Of the people who tried to get sober with me 5.5 years ago, two of them are still non-drinkers. Two. Out of ~200. I'd guess that your claimed 5-7% success rate is significantly higher than reality. I'd guess closer to 1%, but that's from the perspective of alcoholism and addiction, not from the perspective of drug policy. You're working with data, I'm working with a life of anecdotes, so you're probably right; it just doesn't feel like 12 step programs do MOST people right.


That said, Suboxone used right is probably the best tool there is for opiate addicted people to get clean.

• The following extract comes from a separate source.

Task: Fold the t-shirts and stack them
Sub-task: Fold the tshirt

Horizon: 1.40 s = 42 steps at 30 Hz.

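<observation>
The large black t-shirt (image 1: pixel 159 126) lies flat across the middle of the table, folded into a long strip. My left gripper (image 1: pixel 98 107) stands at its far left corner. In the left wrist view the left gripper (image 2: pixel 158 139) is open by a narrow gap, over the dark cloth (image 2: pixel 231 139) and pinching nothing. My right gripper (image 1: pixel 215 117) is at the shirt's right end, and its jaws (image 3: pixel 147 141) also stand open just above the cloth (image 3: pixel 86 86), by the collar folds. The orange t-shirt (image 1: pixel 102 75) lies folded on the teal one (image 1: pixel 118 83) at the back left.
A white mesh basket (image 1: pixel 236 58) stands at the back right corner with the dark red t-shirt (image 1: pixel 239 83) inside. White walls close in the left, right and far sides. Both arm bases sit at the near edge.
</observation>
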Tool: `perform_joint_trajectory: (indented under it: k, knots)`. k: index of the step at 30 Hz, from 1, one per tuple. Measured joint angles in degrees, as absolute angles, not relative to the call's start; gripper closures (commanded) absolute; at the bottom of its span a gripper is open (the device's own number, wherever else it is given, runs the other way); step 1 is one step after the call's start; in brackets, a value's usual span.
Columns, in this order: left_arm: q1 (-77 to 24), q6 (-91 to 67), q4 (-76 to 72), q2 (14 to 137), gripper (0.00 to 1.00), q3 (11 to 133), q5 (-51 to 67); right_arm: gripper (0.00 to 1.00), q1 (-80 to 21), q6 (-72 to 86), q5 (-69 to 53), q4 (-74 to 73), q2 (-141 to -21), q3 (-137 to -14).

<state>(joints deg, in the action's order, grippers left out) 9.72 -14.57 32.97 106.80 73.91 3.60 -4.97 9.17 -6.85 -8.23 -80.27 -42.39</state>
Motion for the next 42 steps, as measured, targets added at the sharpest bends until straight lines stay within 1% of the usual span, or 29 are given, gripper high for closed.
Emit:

Oh, for sure, I agree with everything you're saying, particularly the 'hand it out like condoms' bit, because all the evidence backs that. I was using 'buprenorphine' as shorthand for a couple of treatment regimens, most prominently suboxone, just because my post wasn't really about drug treatment modalities rather the way judges get inappropriately involved in treatment decisions for people who use drugs. I figured the general Ars readership isn't down in the details of drug treatment, but as always I stand corrected :) Glad to hear you're doing well!